*YOUR GOAL*. To answer, print the line containing "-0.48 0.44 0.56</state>" and each line after it in the listing below, exactly as they stand.

*STORED DATA*.
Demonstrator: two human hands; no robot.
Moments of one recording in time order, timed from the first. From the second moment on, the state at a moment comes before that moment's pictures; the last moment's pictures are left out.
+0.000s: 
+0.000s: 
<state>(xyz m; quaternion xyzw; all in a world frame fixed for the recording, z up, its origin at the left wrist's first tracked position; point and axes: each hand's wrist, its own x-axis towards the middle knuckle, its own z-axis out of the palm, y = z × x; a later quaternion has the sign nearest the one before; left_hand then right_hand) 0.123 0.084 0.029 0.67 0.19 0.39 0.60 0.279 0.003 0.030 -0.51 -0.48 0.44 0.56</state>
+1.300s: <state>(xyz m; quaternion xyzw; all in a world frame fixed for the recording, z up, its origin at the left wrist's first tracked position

*YOUR RESPONSE*.
<state>(xyz m; quaternion xyzw; all in a world frame fixed for the recording, z up, its origin at the left wrist's first tracked position; point and axes: each hand's wrist, its own x-axis towards the middle knuckle, its own z-axis out of the palm, y = z × x; a later quaternion has the sign nearest the one before; left_hand then right_hand) 0.123 0.084 0.029 0.67 0.19 0.39 0.60 0.279 0.003 0.030 -0.51 -0.48 0.44 0.56</state>
+1.300s: <state>(xyz m; quaternion xyzw; all in a world frame fixed for the recording, z up, its origin at the left wrist's first tracked position

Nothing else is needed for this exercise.